Extreme heat is also considered a general stress factor that is detrimental not only to physical but also to mental health. This phenomenon is probably based on a mixture of biological factors and psychological influences: everyday life becomes more ponderous; we get less done and are more easily distracted. If we also experience sleep disturbances at night because the environment hardly cools down, the brain lacks important rest phases that are crucial for memory formation. From a biological point of view, there are several theories, for example that heat could lead to the activation of tiny inflammation foci in the brain, which could disrupt or even damage the communication between the nerve cells. But it could also be because heat upsets the metabolism of neurotransmitters such as dopamine or serotonin, whose balance is enormously important for our feeling, thinking and even the body’s own thermostat. In addition, there is the fear of the future. And rightly so: Humanity is in danger. All the more important to take active countermeasures now (ZEIT; NetDoktor).
What can we do?
The most important thing, of course, is to tackle the causes by reducing emissions as quickly and effectively as possible. Climate-friendly alternatives to energy-intensive air conditioning systems are used in southern Europe, for example: There, buildings have thick walls and are often overgrown or surrounded by plants that serve as natural air conditioners and cool their immediate surroundings by several degrees (GEO).
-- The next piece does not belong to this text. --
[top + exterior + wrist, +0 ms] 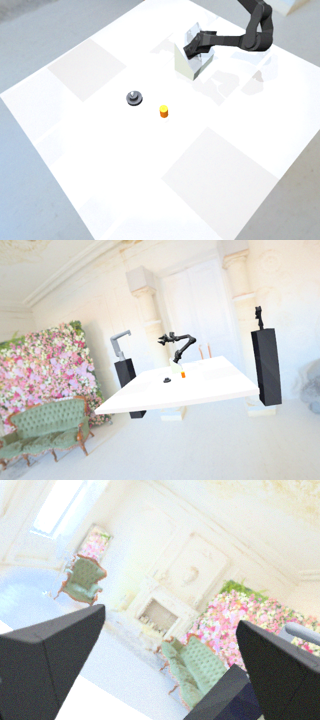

We ourselves can take preventive measures to protect ourselves from extreme heat. These include staying hydrated, avoiding alcohol and caffeine, eating a light diet rich in minerals, taking lukewarm showers, foot baths or damp cloths, wearing airy clothing, and staying in cool, shady places and avoiding direct sunlight (ÄZQ).
In Germany, the federal government has developed a precautionary climate adaptation strategy with measurable objectives, following on from the 2015 Paris Agreement, which sets targets for adaptation to the consequences of climate change in addition to climate protection measures. Official heat warnings from local weather services can warn the public in advance of prolonged periods of heat (BMBF; Stadt Erkrath).